Losso finds medicinal value in fish, alligator waste

Linda F. Benedict, Morgan, Johnny W.

Food science professor Jack Losso is determined to find medicine in a most unlikely place – waste products from seafood processing plants.
 
For some time now, Losso has believed that collagen, a protein with healing properties found in animal bones and skin, could prevent the development of certain human diseases. And this potentially valuable source of collagen is being thrown away by the tons every day.

Since graduate school, his research has been directed by the idea that there are compounds in food that can help prevent disease.

“When I came to Louisiana and saw the immense waste from seafood processing, I saw opportunity,” he said.

Growing up in a rural area in Africa, in what is now The Democratic Republic of the Congo, Losso says his dad, a nurse, wanted him to become a medical doctor.

“I scored very, very high on the ACT in chemistry,” Losso said. “On my application, my first choice of a major was medical school, my second choice was chemical engineering, but the government said chemistry. So that’s what I did.”

Losso’s education was decided for him by the government because he was good in science and also because there was a shortage of students entering the more difficult majors, like chemistry.

After finishing college, he was required to work two years for the government, and then he was free to go where he wanted. In 1982, he enrolled in graduate school at Washington State University in Pullman and studied food science. His focus was food fractionation and the chemicals contained in food.

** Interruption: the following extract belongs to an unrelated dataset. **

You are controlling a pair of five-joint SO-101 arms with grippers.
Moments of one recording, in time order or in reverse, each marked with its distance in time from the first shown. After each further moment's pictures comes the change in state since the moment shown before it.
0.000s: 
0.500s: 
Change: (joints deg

Following graduation at Washington State, he was offered a postdoctoral position at the University of British Columbia in Vancouver, Canada. While there, he followed research at the LSU AgCenter by reading the magazine Louisiana Agriculture. So, when a research position came open there, he applied and was accepted. In 1999, he moved to Louisiana and joined the AgCenter’s Food Science Department.

Two of the food components with potential for biomedical applications most intriguing to him are lutein and collagen. He holds patents related to both.

Lutein, which is an orange-colored pigment, has been identified and recognized as one of the dietary strategies that can delay the onset and progression of macular degeneration – a condition that leads to blindness.

“Six milligrams of lutein per day can delay vision loss,” Losso said.

Losso has patented a way to isolate lutein from corn waste and corn contaminated by aflatoxin, which has no other use.

Losso also has a patent for collagen isolation from calcified tissues, such as from fish and alligator skin and bones, which are waste products.

There are several types of collagen, Losso said. Type I can be used in tissue engineering and in the cosmetic industry. Type II can be used to treat osteoarthritis and other inflammatory diseases.

Collagen or collagen fragments, like lutein, can prevent the excess development of new blood vessels. New blood vessel development is associated with chronic diseases like cancer, diabetes and macular degeneration, he said.

“Cancer, for instance, is a tumor that invades the body by forming new blood vessels so that it can go from where it is to other parts of the body, which is called metastasis,” he said.

Losso said this formation of new blood vessels is good as with wound healing but bad when the body does not stop the formation when it should.

Though Losso didn’t become the medical doctor that his father wanted him to, he is trying to find ways to make people healthier through food science.

About his African roots, Losso said some people still have a distorted view of Africa as a wild place.

“If your plane lands in Africa, it will not be in the bush,” Losso said. “It will be in a major city where you have skyscrapers, paved roads, electricity, running water, and you can watch a movie or TV shows like Dallas.”

Johnny Morgan is a communications specialist, and Linda Foster Benedict is a professor and associate director, both with LSU AgCenter Communications.

(This article was published in the fall 2012 issue of Louisiana Agriculture magazine.)